Heiniö et al. looked at the association between long-term exercise loading and TBS in different exercise loading groups. Eighty-eight Finnish female athletes competing at a national or international level and 19 habitually physically active nonathletes with a mean age of 24.3 years (range 17–40 years) who were all postpubertal and premenopausal were analyzed. The athletes represented seven different sports and five different loading regimens based on their sport-specific training history. Triple jumpers and high jumpers comprised the high-impact group, soccer and squash players made up an odd-impact loading group, power lifters made up the high-magnitude group, endurance runners a repetitive-impact group, and swimmers a repetitive nonimpact group. Several parameters of training and fitness status were employed, including maximal isometric force and dynamic performance of the lower extremities. Endurance runners’ mean TBS was about 6% lower than controls. Power lifters had about 3% higher TBS compared with the reference group. In the high-impact group, the correlation between maximal isometric leg press force, peak jumping force, and TBS was significantly positive. The authors “found that athletes experiencing a large number of monotonous impacts (repetitive, moderate impact loading represented by endurance runners) in their training and competition had significantly lower TBS compared with all other groups including the reference group, whereas the athletes experiencing extreme axial loading (high-magnitude loading represented by power lifters had somewhat higher crude TBS values compared with the reference group).” These TBS values were independent of lumbar spine BMD.

Thus, with increasing interest in the TBS of relatively young elite athletes, we undertook a study of our athlete population, most of whom had been referred for recurrent bone stress injuries, including traumatic fractures, stress fractures, stress reactions, and various degrees of delayed healing or nonunions. Prospectively, studying the athletes referred to us, we noticed some athletes with degraded or partially degraded TBS values. Therefore, we undertook a retrospective study of the TBS values in our athletic population in whom DXA studies had been performed. We evaluated 10 Major League Baseball (MLB) players, 5 minor league players, 7 NBA players, 2 collegiate basketball players, 5 active and 1 retired NFL players, and 4 amenorrheic intercollegiate female runners (n = 34). All TBS databases employed were gender and ethnic specific.
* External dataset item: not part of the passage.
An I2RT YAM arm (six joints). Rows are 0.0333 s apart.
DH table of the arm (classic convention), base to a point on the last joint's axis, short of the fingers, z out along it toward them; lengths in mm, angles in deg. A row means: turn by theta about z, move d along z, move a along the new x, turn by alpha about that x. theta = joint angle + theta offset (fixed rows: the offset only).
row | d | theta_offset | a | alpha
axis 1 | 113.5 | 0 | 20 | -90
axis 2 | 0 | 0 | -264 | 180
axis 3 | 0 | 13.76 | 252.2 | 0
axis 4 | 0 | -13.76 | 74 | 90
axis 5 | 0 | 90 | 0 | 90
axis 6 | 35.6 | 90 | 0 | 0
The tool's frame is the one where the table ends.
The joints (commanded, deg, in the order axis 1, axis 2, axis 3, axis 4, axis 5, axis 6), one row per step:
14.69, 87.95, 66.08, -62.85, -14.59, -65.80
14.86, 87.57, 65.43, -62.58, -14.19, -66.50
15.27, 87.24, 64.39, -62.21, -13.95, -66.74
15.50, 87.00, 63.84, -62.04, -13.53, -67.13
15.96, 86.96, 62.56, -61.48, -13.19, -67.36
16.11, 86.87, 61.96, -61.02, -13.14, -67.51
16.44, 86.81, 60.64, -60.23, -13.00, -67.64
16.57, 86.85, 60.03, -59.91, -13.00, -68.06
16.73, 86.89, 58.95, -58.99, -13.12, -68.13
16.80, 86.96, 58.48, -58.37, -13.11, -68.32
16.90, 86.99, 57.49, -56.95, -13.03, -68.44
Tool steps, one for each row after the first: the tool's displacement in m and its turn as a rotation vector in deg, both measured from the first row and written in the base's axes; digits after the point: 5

One MLB player (Black) and one minor league player (White) had degraded TBS; one minor league player (White) had partially degraded TBS; two NBA players (Black) had degraded and one NBA player (White) had partially degraded TBS; one NFL player (Black) had partially degraded TBA (n = 7), indicating 20% of the population we deal with had an abnormally low TBS ( Fig. 4.3 ).

All of the individuals had normal or “high” BMD based on their Z-scores, and therefore, BMD and TBS were discordant in these individuals. Although the role that an abnormally low TBS plays in the pathogenesis of bone stress injuries or fracture healing is not certain at this time, it probably indicates some underlying microstructural abnormality for which it is a surrogate, and therefore might be able to serve as a screening tool for athletes at greater risk of bone problems during their careers. What to do about this structural abnormality remains to be seen.

New approaches are constantly being developed for further evaluation of bone. A new software product, Texture Research Investigation Platform (TRIP) (Medimaps Group SA, Geneva, Switzerland), for the analysis of individual bone TBS is now available and will be utilized going forward. This new product will enable us to take the image from various modalities including x-ray, DXA, CT, pQCT, HRpQCT, and micro CT or MRI and analyze it for bone quality and microarchitecture. It displays images with several formats (e.g., Dicom, JPG, PNG, TIFF, BMP) and various sizes (personal communication). We hope that TRIP will be able to further help evaluation of the patient with a stress fracture because it can be localized to the bone in question and not applied to a bone that may not be involved in the local process as is lumbar spine TBS.